Source data:
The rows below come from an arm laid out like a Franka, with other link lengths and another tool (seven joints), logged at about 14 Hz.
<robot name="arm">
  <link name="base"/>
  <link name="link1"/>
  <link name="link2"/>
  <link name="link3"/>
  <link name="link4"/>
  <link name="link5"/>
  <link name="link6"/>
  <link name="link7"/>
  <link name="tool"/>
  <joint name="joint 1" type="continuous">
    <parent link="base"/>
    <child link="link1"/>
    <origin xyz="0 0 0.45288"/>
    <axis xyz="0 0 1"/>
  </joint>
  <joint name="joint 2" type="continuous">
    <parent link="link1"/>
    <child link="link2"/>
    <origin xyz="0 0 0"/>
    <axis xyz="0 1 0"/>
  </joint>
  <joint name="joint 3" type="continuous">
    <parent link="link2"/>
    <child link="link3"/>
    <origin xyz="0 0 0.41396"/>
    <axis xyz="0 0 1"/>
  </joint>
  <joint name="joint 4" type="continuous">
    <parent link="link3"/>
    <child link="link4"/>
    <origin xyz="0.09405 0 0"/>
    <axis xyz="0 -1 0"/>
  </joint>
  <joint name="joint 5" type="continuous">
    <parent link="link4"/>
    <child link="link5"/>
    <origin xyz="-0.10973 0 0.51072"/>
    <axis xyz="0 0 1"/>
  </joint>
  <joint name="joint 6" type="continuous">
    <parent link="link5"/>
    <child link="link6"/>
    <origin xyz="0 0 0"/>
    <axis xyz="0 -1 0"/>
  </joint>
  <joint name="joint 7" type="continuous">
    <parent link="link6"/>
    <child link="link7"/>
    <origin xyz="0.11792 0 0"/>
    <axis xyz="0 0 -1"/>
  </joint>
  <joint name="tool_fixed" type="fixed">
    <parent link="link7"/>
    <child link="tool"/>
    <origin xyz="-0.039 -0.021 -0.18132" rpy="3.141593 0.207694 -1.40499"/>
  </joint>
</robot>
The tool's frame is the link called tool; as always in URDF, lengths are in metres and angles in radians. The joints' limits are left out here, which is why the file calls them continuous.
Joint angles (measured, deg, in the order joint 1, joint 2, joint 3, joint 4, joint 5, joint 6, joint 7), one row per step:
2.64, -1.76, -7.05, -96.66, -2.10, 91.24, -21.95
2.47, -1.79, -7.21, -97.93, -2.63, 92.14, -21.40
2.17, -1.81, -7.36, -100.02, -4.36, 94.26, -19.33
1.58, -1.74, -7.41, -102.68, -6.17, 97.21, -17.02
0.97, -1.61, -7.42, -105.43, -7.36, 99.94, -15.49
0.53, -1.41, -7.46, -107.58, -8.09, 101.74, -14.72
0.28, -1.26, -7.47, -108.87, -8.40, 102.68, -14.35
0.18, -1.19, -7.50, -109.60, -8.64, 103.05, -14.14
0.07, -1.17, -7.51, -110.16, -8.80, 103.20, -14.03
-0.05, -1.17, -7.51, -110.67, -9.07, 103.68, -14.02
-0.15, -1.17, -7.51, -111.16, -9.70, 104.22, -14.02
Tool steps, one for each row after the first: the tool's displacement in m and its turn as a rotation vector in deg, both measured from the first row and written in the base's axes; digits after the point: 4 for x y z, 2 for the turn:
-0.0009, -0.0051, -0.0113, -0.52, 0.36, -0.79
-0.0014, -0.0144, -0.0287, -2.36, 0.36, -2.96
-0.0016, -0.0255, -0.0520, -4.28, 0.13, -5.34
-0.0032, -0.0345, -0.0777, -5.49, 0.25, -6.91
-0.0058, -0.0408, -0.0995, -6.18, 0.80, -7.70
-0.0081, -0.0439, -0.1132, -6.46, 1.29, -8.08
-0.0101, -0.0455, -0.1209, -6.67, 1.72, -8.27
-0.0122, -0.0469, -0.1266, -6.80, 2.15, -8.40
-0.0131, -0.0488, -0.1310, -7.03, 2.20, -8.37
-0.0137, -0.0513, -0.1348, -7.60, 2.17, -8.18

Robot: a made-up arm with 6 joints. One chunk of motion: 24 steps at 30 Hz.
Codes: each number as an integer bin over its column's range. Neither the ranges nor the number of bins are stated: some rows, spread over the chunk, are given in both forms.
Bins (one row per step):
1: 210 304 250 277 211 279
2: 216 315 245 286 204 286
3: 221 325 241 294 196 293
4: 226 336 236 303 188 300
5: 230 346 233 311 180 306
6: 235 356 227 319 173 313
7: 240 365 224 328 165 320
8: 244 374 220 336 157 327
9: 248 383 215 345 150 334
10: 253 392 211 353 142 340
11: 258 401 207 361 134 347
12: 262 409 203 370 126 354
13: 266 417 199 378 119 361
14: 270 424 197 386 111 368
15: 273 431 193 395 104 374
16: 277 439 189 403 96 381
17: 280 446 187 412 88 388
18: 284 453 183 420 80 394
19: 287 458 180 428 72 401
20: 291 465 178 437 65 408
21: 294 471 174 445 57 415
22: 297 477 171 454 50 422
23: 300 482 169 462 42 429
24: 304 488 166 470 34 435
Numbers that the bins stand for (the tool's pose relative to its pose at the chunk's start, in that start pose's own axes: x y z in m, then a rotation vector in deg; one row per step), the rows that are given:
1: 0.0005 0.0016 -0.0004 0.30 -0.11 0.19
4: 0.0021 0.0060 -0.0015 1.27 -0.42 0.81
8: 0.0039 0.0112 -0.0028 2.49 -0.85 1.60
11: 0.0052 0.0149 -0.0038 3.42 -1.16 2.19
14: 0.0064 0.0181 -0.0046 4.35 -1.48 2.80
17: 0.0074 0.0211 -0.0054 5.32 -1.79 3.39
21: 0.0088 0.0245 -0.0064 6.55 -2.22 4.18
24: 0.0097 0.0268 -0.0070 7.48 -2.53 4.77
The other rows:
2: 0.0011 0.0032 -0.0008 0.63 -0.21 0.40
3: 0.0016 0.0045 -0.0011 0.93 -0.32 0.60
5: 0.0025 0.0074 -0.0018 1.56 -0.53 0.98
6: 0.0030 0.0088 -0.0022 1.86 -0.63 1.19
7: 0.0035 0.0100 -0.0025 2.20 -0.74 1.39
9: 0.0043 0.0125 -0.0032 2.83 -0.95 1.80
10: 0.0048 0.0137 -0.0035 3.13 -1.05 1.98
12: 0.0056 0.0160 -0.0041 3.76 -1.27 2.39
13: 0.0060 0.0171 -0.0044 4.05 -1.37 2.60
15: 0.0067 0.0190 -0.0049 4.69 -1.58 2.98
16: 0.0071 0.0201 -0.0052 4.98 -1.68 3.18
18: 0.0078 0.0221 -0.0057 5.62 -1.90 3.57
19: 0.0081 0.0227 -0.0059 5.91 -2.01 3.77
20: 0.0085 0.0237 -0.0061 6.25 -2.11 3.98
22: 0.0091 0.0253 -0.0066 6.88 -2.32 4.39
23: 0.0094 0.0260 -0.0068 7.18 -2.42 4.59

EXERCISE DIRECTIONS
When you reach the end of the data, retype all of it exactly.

WRITTEN REPLY
The rows below come from an arm laid out like a Franka, with other link lengths and another tool (seven joints), logged at about 14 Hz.
<robot name="arm">
  <link name="base"/>
  <link name="link1"/>
  <link name="link2"/>
  <link name="link3"/>
  <link name="link4"/>
  <link name="link5"/>
  <link name="link6"/>
  <link name="link7"/>
  <link name="tool"/>
  <joint name="joint 1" type="continuous">
    <parent link="base"/>
    <child link="link1"/>
    <origin xyz="0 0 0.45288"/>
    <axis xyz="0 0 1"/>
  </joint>
  <joint name="joint 2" type="continuous">
    <parent link="link1"/>
    <child link="link2"/>
    <origin xyz="0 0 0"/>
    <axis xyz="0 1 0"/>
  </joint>
  <joint name="joint 3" type="continuous">
    <parent link="link2"/>
    <child link="link3"/>
    <origin xyz="0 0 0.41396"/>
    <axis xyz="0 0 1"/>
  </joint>
  <joint name="joint 4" type="continuous">
    <parent link="link3"/>
    <child link="link4"/>
    <origin xyz="0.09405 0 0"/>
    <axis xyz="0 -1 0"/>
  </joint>
  <joint name="joint 5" type="continuous">
    <parent link="link4"/>
    <child link="link5"/>
    <origin xyz="-0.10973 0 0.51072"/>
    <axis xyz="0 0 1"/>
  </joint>
  <joint name="joint 6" type="continuous">
    <parent link="link5"/>
    <child link="link6"/>
    <origin xyz="0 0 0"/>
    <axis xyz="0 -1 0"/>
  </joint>
  <joint name="joint 7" type="continuous">
    <parent link="link6"/>
    <child link="link7"/>
    <origin xyz="0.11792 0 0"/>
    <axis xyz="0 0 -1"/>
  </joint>
  <joint name="tool_fixed" type="fixed">
    <parent link="link7"/>
    <child link="tool"/>
    <origin xyz="-0.039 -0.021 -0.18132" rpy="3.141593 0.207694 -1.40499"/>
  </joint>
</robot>
The tool's frame is the link called tool; as always in URDF, lengths are in metres and angles in radians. The joints' limits are left out here, which is why the file calls them continuous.
Joint angles (measured, deg, in the order joint 1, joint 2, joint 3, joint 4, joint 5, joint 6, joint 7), one row per step:
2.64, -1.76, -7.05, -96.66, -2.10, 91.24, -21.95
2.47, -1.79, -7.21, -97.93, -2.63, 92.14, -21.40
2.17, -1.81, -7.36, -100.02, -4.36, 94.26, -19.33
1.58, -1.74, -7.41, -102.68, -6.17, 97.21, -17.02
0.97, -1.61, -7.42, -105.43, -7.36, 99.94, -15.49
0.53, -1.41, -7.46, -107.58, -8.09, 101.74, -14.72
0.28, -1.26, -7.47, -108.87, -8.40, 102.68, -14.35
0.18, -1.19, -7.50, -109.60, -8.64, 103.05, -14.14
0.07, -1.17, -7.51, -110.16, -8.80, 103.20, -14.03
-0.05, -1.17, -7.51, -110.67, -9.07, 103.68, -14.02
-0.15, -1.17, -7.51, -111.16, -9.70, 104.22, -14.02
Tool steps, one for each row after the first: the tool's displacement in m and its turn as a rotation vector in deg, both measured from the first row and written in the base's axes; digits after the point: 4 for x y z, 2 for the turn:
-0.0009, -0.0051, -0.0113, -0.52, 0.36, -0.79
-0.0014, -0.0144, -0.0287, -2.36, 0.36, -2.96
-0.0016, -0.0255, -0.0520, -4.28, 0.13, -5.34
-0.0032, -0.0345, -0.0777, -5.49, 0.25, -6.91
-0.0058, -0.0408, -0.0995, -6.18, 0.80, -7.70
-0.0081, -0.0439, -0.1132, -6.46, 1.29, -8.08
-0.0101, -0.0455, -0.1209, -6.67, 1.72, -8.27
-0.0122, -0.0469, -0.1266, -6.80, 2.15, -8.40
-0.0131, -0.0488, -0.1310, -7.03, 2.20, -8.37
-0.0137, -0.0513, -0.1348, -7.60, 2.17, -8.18

Robot: a made-up arm with 6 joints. One chunk of motion: 24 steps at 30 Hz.
Codes: each number as an integer bin over its column's range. Neither the ranges nor the number of bins are stated: some rows, spread over the chunk, are given in both forms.
Bins (one row per step):
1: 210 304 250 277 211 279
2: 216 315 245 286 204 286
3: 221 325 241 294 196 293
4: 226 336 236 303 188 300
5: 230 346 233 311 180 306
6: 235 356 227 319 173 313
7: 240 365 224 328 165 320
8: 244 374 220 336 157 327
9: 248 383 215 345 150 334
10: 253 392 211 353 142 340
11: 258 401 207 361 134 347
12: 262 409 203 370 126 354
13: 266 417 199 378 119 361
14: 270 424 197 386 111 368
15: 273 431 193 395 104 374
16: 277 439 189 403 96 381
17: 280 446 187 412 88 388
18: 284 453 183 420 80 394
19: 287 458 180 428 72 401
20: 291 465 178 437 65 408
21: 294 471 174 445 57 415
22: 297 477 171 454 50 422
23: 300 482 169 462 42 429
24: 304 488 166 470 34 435
Numbers that the bins stand for (the tool's pose relative to its pose at the chunk's start, in that start pose's own axes: x y z in m, then a rotation vector in deg; one row per step), the rows that are given:
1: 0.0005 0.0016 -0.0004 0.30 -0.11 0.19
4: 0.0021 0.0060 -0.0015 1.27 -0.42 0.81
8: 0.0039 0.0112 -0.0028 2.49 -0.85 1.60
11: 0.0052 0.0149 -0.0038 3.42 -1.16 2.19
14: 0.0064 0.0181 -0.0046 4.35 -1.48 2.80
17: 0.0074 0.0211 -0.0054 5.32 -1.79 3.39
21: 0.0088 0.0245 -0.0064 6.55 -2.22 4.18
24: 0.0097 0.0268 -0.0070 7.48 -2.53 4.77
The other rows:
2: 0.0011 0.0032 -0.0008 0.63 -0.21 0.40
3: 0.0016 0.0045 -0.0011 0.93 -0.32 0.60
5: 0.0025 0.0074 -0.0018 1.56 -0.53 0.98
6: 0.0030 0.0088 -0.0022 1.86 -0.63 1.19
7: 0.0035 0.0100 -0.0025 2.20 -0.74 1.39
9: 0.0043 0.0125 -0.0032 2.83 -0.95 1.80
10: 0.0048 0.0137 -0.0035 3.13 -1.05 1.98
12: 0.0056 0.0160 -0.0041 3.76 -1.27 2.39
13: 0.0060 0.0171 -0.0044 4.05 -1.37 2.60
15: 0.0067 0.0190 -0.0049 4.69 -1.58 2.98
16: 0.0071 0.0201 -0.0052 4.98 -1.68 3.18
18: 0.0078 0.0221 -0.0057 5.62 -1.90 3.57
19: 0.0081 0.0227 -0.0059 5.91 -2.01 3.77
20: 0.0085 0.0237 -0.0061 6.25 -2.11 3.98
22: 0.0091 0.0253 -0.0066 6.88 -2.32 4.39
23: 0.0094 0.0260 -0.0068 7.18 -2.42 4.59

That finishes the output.